### EXERCISE:
Repeat exactly the lines below, from the line containing "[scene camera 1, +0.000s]" through the last line, both included. Leave out any pictures.

Stored items from a collection
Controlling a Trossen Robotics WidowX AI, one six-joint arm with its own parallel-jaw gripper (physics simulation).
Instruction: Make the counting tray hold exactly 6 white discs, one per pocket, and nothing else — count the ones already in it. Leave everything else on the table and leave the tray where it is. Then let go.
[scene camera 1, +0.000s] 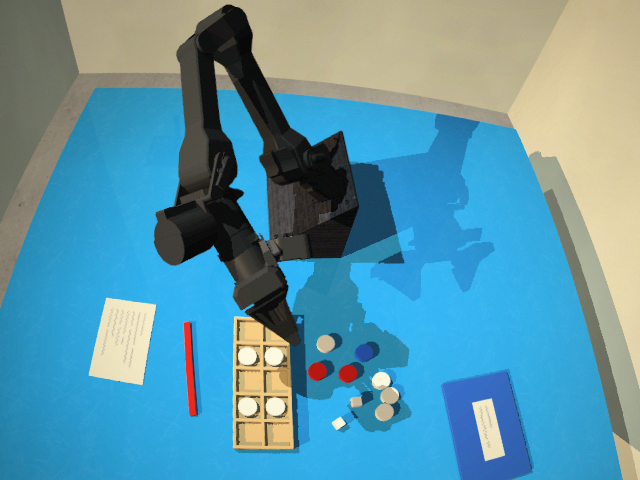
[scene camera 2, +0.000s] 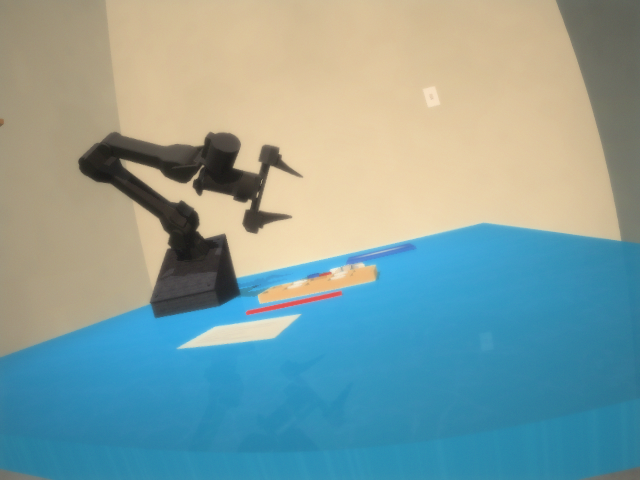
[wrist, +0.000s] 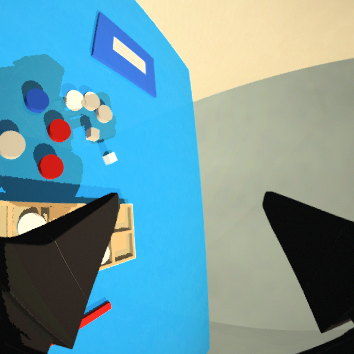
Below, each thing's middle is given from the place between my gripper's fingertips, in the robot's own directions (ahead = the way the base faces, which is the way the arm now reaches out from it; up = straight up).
Scene:
I see the wooden counting tray (scene camera 1: 260, 381) 190 mm below my hand, 40 mm to the right of it and 20 mm ahead of it.

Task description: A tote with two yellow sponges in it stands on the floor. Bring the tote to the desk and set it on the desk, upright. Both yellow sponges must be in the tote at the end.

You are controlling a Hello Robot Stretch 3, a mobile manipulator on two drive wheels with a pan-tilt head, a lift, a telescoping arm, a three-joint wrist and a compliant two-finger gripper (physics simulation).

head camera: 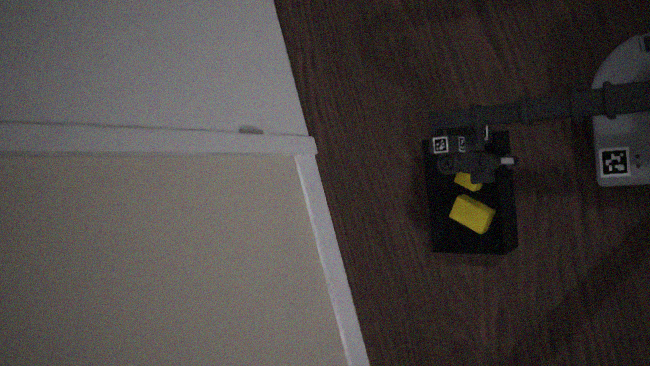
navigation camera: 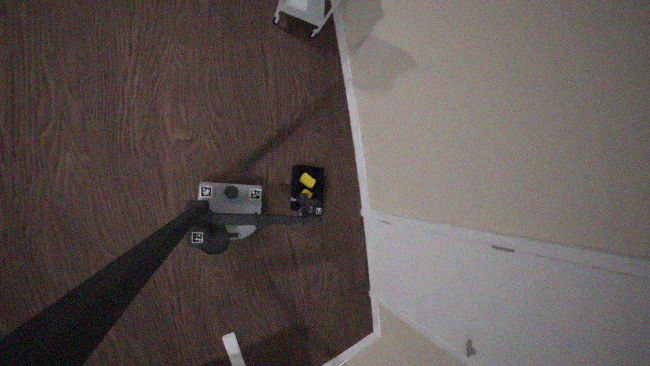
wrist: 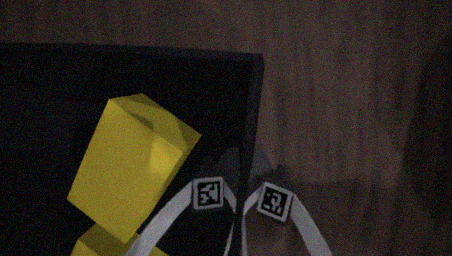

### COMPLETED EXERCISE:
[scene camera 1, +0.000s] 
[scene camera 2, +0.000s] 
[wrist, +0.000s] 
Below, each thing's middle is given from the place between my gripper's fingertips, in the robot's own directions (ahead = the way the base faces, which is the way the arm now reaches out from it; up = straight up).
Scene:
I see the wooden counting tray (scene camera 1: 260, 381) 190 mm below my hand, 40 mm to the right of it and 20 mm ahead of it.

Task description: A tote with two yellow sponges in it stands on the floor. Bring the tote to the desk and set it on the desk, upright. Both yellow sponges must be in the tote at the end.

You are controlling a Hello Robot Stretch 3, a mobile manipulator on two drive wheels with a pan-tilt head, a lift, a telescoping arm, a three-joint wrist and a compliant two-finger gripper (physics simulation).

head camera: 
navigation camera: 
wrist: 

No further answer is expected.